===== DATA EXTRACTS =====

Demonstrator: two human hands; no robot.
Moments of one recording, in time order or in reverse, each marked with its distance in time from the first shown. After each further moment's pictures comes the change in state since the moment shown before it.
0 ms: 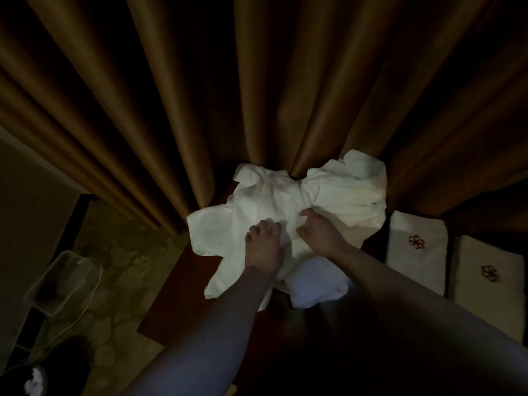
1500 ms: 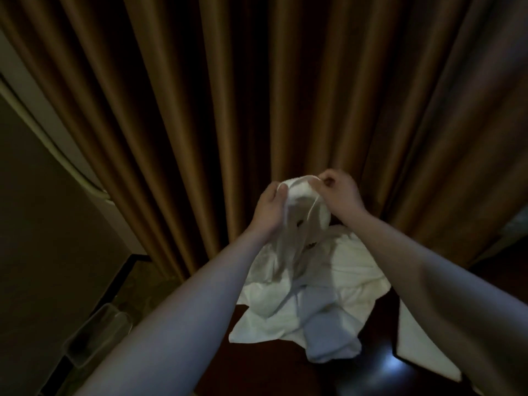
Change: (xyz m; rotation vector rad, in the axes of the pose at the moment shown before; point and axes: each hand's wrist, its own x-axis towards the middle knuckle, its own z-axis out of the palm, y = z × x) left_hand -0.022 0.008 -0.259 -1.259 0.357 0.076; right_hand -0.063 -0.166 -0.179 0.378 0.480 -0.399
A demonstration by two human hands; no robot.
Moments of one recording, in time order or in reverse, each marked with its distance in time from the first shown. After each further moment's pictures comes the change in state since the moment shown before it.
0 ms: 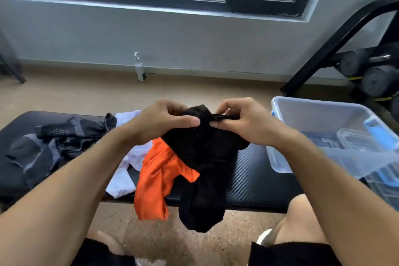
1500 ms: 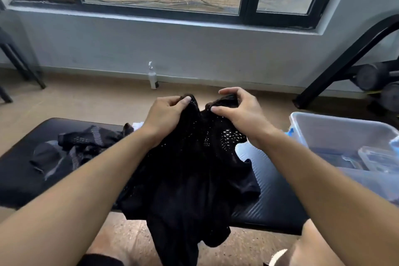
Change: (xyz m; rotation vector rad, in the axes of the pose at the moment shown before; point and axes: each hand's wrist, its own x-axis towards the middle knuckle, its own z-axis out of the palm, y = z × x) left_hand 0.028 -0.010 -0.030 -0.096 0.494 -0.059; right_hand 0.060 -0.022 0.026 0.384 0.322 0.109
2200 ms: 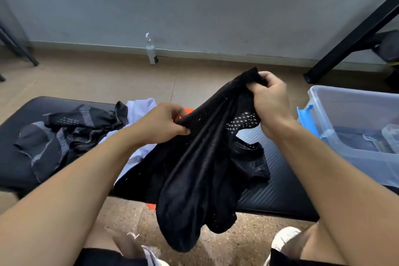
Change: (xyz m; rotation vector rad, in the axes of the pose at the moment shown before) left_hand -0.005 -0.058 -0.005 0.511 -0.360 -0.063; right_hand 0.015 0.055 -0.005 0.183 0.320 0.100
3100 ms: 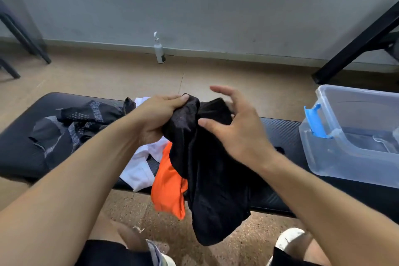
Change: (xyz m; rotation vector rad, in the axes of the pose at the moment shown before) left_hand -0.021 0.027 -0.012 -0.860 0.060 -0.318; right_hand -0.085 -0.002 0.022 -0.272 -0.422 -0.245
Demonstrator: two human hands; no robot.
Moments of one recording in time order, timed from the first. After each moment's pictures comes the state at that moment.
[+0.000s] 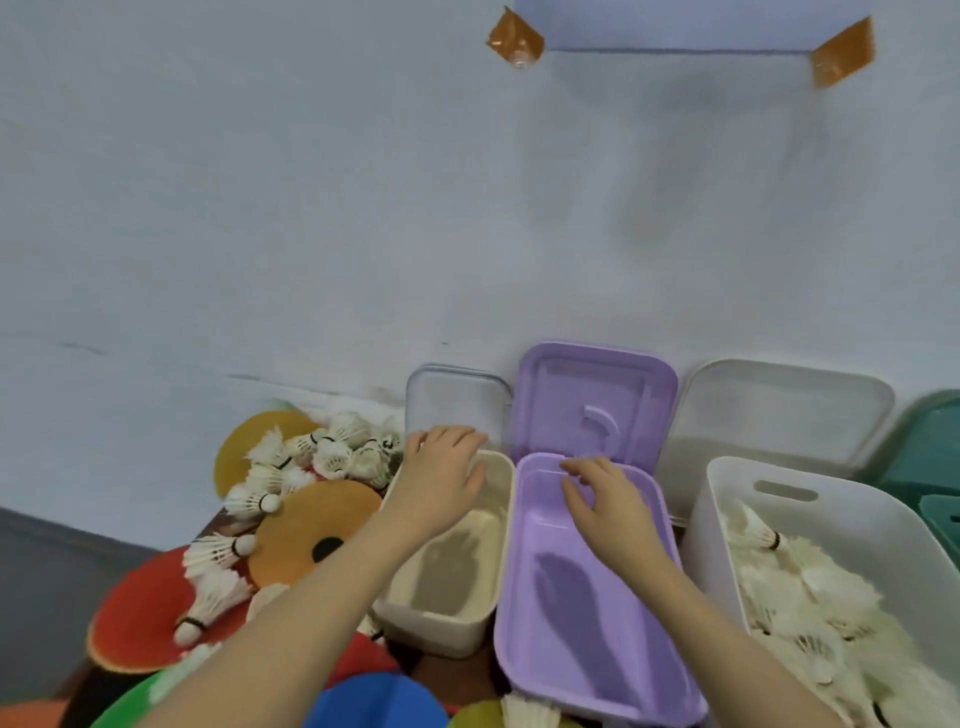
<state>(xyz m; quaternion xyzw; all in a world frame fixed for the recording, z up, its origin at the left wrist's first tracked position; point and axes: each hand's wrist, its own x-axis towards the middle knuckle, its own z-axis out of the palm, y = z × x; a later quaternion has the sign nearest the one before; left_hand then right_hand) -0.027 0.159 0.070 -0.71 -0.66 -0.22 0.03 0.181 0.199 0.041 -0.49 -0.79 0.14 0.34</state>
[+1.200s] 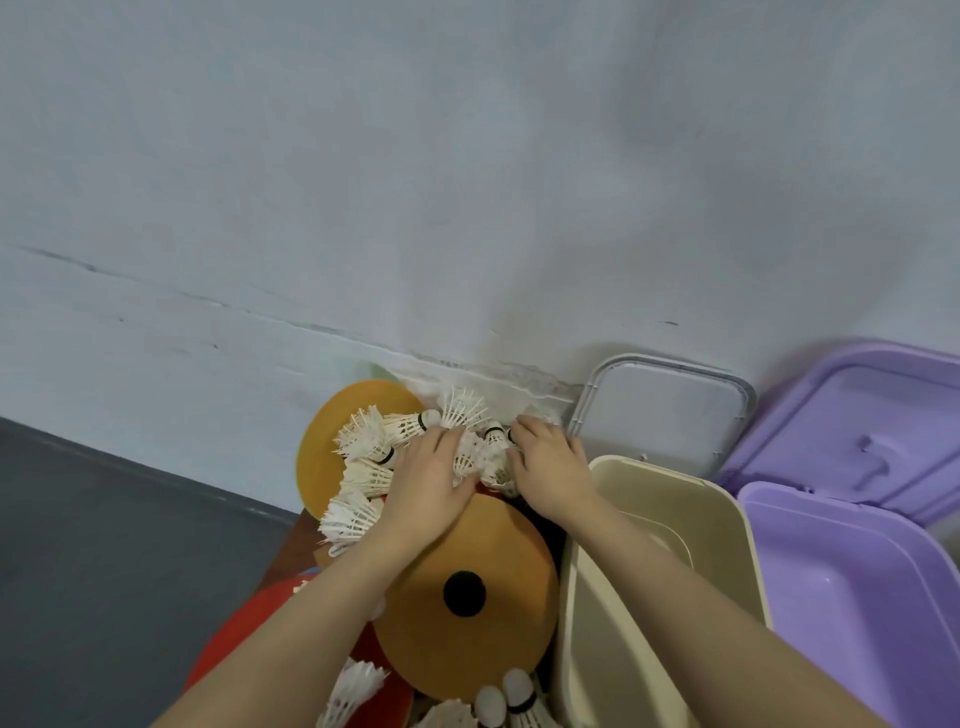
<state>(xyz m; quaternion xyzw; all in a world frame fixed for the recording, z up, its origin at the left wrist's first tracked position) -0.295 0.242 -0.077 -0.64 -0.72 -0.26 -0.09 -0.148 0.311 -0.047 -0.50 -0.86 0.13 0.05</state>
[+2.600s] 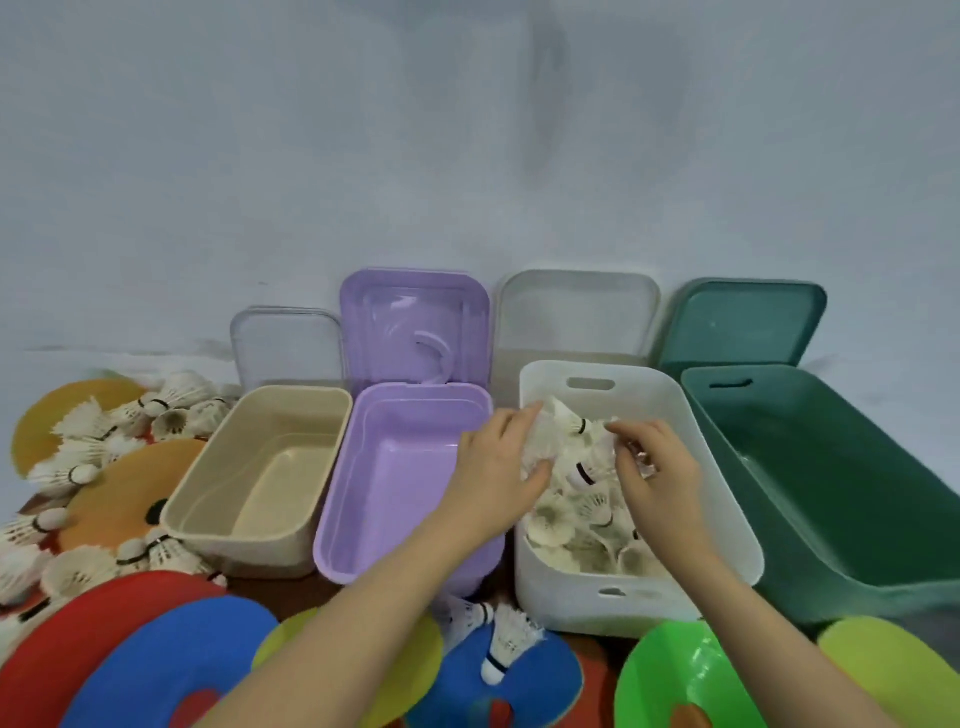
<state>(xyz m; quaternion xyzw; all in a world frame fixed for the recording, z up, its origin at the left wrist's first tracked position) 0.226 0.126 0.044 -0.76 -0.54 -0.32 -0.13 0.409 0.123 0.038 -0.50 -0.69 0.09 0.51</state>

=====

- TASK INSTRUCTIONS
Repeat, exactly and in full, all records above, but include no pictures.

- SOLUTION TO THIS TASK
Demonstrator: two human hands; no robot.
Moments of one recording, in time order or in reverse, each marked with its distance in time from the first shown. After each further moment's pictures comes the change in state since the moment shown before it.
0 ms: 
1500 ms: 
Change: (xyz m; rotation vector rad, in the axes of the pose at the moment shown before; point and axes: each hand's wrist, its own x-axis towards the middle knuckle, its own z-axis out of the palm, y = z × x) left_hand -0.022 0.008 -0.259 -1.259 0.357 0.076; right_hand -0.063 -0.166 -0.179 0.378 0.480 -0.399
A demonstration by two human hands; no robot.
Moments of one recording, in time order or in reverse, each marked with its distance in time from the first shown. After each further moment's pictures comes the change in state since the moment shown before it.
0 ms: 
1500 ms: 
Change: (xyz m; rotation vector rad, in the axes of the pose at the moment shown before; point and axes: each hand's wrist, its own x-axis towards the middle knuckle, its own z-axis out of the palm, y = z × x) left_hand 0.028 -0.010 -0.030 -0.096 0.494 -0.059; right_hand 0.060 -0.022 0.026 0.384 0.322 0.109
2200 ms: 
Change: (xyz m; rotation vector rad, in the axes of the pose at the moment shown before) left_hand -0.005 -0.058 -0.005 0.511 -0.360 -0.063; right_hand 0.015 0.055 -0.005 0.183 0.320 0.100
3100 ms: 
Change: (xyz m; rotation vector rad, in the axes of the pose at the moment shown before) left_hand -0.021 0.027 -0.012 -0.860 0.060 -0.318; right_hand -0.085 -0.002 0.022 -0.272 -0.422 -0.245
Demonstrator: two human hands; no robot.
Moments of one recording in time order, timed from the first. After each moment's pictures comes the state at that moment.
[+0.000s] 
<state>(xyz m; quaternion xyzw; all in a world frame fixed for the recording, z up, its origin at the left wrist's first tracked position; point and axes: each hand's wrist, its own x-axis towards the middle knuckle, its own z-axis out of the palm, y = z × x; a later quaternion has the sign nearest the one before; left_hand then right_hand) -0.027 0.159 0.070 -0.71 -0.66 -0.22 0.03 0.181 0.199 0.041 -0.49 -0.79 0.14 0.34</state>
[+1.200s] 
<state>(xyz m; quaternion xyzw; all in a world frame fixed for the recording, z up, its origin at the left wrist's first tracked position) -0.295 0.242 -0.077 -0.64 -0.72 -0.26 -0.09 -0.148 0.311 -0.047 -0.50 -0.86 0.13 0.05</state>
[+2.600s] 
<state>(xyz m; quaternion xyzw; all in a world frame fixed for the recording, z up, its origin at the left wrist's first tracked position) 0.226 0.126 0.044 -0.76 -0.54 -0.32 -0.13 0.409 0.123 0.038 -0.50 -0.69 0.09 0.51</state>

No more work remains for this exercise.